Problem description: Using the entries below, copy out all lines where "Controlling" is found.

(Collection entries)
━━━━━━━━━━━━━━━━
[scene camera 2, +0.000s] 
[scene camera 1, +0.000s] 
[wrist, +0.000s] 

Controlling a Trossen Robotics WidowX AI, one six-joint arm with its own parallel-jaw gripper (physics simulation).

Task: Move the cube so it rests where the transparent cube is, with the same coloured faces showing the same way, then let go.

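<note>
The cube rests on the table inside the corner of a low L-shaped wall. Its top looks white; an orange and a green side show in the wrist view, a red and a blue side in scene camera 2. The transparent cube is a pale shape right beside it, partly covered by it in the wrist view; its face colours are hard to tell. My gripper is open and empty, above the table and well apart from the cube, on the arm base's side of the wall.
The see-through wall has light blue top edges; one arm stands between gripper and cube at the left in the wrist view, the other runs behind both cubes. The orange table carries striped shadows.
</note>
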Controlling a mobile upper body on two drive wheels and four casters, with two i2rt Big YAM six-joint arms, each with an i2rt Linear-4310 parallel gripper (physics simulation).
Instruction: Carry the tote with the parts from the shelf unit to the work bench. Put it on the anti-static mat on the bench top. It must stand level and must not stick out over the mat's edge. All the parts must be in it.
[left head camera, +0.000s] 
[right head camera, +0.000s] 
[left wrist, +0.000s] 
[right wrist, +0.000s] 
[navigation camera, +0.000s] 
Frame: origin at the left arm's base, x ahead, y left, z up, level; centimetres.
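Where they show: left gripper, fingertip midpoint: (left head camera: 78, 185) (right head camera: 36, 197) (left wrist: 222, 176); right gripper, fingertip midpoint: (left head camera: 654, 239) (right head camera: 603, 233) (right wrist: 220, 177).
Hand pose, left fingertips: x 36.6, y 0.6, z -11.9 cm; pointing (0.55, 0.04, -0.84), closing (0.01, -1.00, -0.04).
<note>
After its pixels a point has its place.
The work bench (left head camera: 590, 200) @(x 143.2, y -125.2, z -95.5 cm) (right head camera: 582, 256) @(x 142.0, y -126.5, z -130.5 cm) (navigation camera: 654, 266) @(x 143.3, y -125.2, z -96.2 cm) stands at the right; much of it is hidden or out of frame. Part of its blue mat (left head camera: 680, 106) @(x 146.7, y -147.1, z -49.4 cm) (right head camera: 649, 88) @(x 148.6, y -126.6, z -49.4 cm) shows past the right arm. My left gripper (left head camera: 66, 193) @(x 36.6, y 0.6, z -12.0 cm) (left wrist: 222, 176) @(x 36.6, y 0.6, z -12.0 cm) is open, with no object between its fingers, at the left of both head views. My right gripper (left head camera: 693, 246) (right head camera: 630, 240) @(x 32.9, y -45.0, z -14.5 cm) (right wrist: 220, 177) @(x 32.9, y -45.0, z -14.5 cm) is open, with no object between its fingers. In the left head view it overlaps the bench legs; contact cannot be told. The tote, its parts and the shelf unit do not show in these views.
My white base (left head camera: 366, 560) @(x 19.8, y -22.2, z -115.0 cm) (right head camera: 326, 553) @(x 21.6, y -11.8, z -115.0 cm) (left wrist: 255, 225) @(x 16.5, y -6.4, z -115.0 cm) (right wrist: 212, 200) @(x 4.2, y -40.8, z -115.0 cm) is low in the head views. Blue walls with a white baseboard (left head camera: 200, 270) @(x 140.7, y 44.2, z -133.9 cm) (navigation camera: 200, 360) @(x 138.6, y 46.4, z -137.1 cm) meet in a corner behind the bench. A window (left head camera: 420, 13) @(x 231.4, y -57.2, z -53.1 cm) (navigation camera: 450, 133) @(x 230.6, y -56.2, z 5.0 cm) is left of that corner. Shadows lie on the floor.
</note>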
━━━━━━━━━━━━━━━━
Output of the task:
Controlling a Trossen Robotics WidowX AI, one six-joint arm with its own parallel-jaw gripper (physics simulation).
Controlling a mobile upper body on two drive wheels and four casters, with two i2rt Big YAM six-joint arms, each with an i2rt Linear-4310 parallel gripper (physics simulation).

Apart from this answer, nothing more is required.